Lobby group says UN has failed to investigate crimes committed by peacekeeping troops and is unable to remain impartial.
The United Nations is not in a position to investigate claims of sexual abuse committed by its own peacekeepers and must step aside to allow the law to take it course, a lobby group has said.
The call by Paula Donovan, co-director of the Code Blue Campaign to end impunity for sexual exploitation and abuse by UN peacekeepers on Monday, comes as pressure mounts on the global body following a series of allegations pitted against its troops in the Central African Republic.
Donovan described the UN’s ability to probe itself on such sensitive matters as untenable.
“We are saying that the UN should recuse itself in the law inforcement in assessing the crimes and in determining who should hold responsibility and be accountable for those crimes.
“This is a conflict of interest and they need to remove itself from the criminal side and focus entirely on the care of victims and allow the appropriate law enforcement officials to do their job,” Donovan, a director at the AIDS-Free World NGO, said in a media briefing broadcast over the internet.
Independent impartial body
The UN has been in the spotlight for the past year after scores of allegations of child rape and other sexual abuses by its peacekeepers, especially those based in CAR, came to the fore.
As recently as March, the United Nations said it learned of 108 new sexual abuse cases in CAR.

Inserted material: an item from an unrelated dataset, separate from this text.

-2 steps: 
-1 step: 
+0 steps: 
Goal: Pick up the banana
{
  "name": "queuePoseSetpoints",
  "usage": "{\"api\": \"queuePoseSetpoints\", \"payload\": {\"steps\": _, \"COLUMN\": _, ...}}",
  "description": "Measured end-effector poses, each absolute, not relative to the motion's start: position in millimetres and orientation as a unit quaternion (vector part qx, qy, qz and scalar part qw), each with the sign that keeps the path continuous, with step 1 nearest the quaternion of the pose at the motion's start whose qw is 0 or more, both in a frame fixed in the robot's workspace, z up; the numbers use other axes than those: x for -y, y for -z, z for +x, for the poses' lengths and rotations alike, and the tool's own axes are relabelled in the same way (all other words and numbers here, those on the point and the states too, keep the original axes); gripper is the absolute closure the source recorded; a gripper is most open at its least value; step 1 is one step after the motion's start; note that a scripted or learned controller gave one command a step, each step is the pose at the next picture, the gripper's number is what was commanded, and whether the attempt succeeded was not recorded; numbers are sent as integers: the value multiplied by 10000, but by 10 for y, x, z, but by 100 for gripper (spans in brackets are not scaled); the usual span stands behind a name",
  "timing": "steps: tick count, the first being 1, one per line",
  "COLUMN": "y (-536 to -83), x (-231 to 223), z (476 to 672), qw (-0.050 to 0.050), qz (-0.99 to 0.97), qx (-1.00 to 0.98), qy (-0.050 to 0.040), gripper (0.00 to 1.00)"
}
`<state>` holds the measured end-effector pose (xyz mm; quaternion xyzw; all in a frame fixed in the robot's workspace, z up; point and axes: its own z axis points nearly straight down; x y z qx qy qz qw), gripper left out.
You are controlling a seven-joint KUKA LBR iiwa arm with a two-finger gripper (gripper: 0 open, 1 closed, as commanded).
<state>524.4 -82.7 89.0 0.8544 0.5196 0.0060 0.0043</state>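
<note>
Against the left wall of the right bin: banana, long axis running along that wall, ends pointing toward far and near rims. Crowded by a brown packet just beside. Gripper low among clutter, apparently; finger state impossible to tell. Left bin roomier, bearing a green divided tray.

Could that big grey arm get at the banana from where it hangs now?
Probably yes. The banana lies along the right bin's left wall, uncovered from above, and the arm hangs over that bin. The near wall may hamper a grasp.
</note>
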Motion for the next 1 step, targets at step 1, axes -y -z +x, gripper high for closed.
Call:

A US-based advocacy group said three girls in CAR claimed they had been tied up and forced to have sex with a dog by a French military commander in 2014.
Donovan said that considering the UN had failed to deal with this scourge, the onus was now on member states to create an independent, impartial body made up of prosecutors and judges, to monitor and rule on these crimes.
Stephane Dujarric, Spokesperson for the UN Secretary-General, said he “would disagree respectfully with Ms Donovan”.
Speaking at this noon briefing on Monday, Dujarric said his colleagues at “UNICEF and other agencies who are dealing with this issue, know how to do their jobs […] I don’t think anyone is trying to bury these cases and trying to make them go away.”
Between March 2013 and late 2015, CAR had been been hit hard by communal violence. After the Muslim-led Seleka rebels took Bangui in a coup, they meted out large-scale attacks against the Christian community.
The reprisal from vigilante Christian groups resulted in the displacement of hundreds of thousands as the country became locked in a cycle of violence.
The past five months have seen a sizable reduction in violence, with Bangui being protected by UN peacekeeping forces. But the peacekeeping operation has been marred by a dark sequence of allegations of sexual abuse leveled at its troops.
Little regard for victims
In January, an Independent Review Panel on UN Response to Allegations of Sexual Abuse by Foreign Military Forces in CAR released a report condemning the UN for failing to respond to allegations of child abuse against peacekeepers in CAR.
Also speaking in the online press briefing on Monday, Yasmin Sooka, one of the authors of the scathing report, said the UN had yet to implement measures that approached the issue “from a serial perspective.”
Sooka said that the UN also had very little expertise in offering support to victims or even carrying out investigations.
Sooka added that the process was still marred by incessant secrecy and there was little regard for the rights of victims.
“One agency told us about a young girl taken to the French military and told [to] “identify from this group of men who the perpetrator is”. You can imagine in that kind of context, the kind of trauma and damage but also the long term repurcussion and possible victimisation and stigmatisation,” Sooka said.